Haninuh, having gained the end of the text, replaced the bone marker, shut up the book, and locked it.
As he did this, the candle flickered wildly and would have gone out, but the Jew spoke at it a Word, and the Word stayed the candle flame, which burned up straight and still once more.
It was night, and there was no moon.
Haninuh paused at the threshold of his daughter’s apartment. She had been washed in a little bath of lettuce enamel, and, her prayers said, got into her bed with her wooden doll and her striped cat. There all three were, staring at him clear-eyed, doll, cat and child.
“And are you ready for sleep, Ruquel?”
“Yes, father,” she answered, and put her doll into the sheets with its tow head on the pillow, while the cat purred and kneaded the covers.
“Have the bad dreams stopped, little girl?”
“Oh yes, since you put the water dishes out to catch them.”
“You must tell me if you dream anything bad again.”
Ruquel smiled. “I say to her,” she nodded at the cat, “we’re safe. You won’t let anything hurt us. Though she was frightened when we had the dream. But not now.”
When he had kissed all three goodnight, as was obligatory, wood lips, soft lips, fur cheek, Haninuh climbed up the house to the roof pavilion.
Blackness hung over Paradys, the book of night open randomly at the darkest page.
As usual Haninuh performed three rituals, and uttered some prayers which, upon white deserts and obsidian mountains, had long ago invoked the benign forces of fierce angels.

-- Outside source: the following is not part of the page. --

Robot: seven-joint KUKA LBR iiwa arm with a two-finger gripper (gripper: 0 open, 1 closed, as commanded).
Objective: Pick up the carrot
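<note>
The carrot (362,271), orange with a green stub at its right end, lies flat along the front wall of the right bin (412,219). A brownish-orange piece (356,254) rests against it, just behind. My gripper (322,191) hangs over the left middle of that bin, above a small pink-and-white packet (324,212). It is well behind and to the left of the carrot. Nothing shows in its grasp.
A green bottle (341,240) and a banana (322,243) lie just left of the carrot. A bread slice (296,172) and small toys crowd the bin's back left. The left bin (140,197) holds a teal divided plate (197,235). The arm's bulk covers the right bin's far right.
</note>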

In just such centuries, the Jews had kept vigil against the hordes of Assyria. They had fought with them sword-to-sword under skies of flying arrows. The wolf-like Assyrians, whose cities were lilies of a river bank, had riven Israel. And Israel had brought down upon them the bolts of the one true terrible limitless God. Until the people angered Him, and He turned from them, and then the Assyrians leapt at the throat of Israel … it was all to do again.